Mas esta sospecha que tiene el entendimiento humano de que tras las cosas, tal como se muestran a nuestros sentidos, se esconde algo verdaderamente determinante, conducirá de modo inevitable a preguntarse por el ser mismo de quien se atreve a decir lo que las cosas son en realidad. La idea de que el hombre, siendo en ciertos aspectos un animal como otros, no es sin embargo reducible a la mera condición natural, se abre camino y se «discute». Se discute porque tal idea surgió precisamente de una observación racional de la naturaleza, y no de un acto de dejación de la razón. «Filosofía» sería el nombre mismo de esta disposición singular del espíritu humano que aúna la búsqueda de lo incondicionado y la exigencia radical de lucidez.

Nos remontamos pues a la infancia de la filosofía, una infancia, como veremos, afortunada, en la que el estupor ante lo que acontece genera interrogaciones cuya eventual respuesta renueva la admiración, generadora de otra secuencia de interrogantes. Pero a diferencia del transcurso ordinario de la vida, en la que los años infantiles parecen quedar definitivamente atrás, cada vez que la filosofía alcanza una nueva etapa, esta se revela como un retorno enriquecido a su momento de arranque, de tal manera que son muchos los que pueden sostener con Hegel (y por fuertes que sean las divergencias con este pensador) que en la historia solo ha habido «una única filosofía», a saber, aquella que nace en Jonia en los albores del siglo VI a. C.

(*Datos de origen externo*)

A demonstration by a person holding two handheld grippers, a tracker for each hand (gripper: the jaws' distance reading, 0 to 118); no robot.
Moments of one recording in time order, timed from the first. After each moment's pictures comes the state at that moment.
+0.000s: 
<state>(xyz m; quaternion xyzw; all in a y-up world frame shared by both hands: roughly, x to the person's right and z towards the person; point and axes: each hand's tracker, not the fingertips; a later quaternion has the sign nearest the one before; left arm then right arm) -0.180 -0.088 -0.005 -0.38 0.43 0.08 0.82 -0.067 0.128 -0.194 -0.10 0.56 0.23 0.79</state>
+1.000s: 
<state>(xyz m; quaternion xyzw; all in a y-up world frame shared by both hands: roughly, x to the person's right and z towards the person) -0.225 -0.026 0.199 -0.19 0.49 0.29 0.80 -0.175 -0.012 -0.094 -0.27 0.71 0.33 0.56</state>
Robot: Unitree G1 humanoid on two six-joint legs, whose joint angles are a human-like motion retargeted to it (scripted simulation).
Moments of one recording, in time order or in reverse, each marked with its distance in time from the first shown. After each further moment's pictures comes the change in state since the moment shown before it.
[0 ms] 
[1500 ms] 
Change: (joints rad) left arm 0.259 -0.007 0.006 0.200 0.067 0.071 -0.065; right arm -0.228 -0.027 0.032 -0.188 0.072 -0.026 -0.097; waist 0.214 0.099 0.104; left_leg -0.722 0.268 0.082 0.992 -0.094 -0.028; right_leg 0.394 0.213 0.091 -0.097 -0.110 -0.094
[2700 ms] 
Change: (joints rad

Sería simplemente estúpido interpretar esta tesis en el sentido de una diferencia jerárquica cualquiera entre la civilización jónica y las que la precedieron. Tan estúpido como pensar que la aparición de la teoría de la relatividad en un determinado contexto cultural supone algún tipo de superioridad del mismo. La prueba de la universalidad de la filosofía es precisamente que la reflexión iniciada en la lengua griega de Jonia es, sin problema alguno, incorporable por toda lengua. La filosofía nace en una lengua y una región del mundo, pero se siente en su casa allí donde hay una lengua que la acoja.

«Única» no significa en efecto que la filosofía carezca de diversidad interior, ni que se halle enclaustrada en un marco inamovible. «Única» significa que todo combate interno y toda excursión en busca de alimento fuera de sus fronteras se hace sin perder de vista la motivación de origen (al igual que, practicando sus sorprendentes dotes para la orientación, la abeja se aleja kilómetros en busca de botín, sin perder nunca la referencia de la colmena). Pues, hija de la ciencia, la filosofía recurrirá a ella cuando sea necesario, pero sin subordinarse nunca, y los expedientes que la ciencia le proporcione no dejarán de ser eso, expedientes, instrumentos cuyo valor se juzga por su grado de utilidad para la causa que sirven.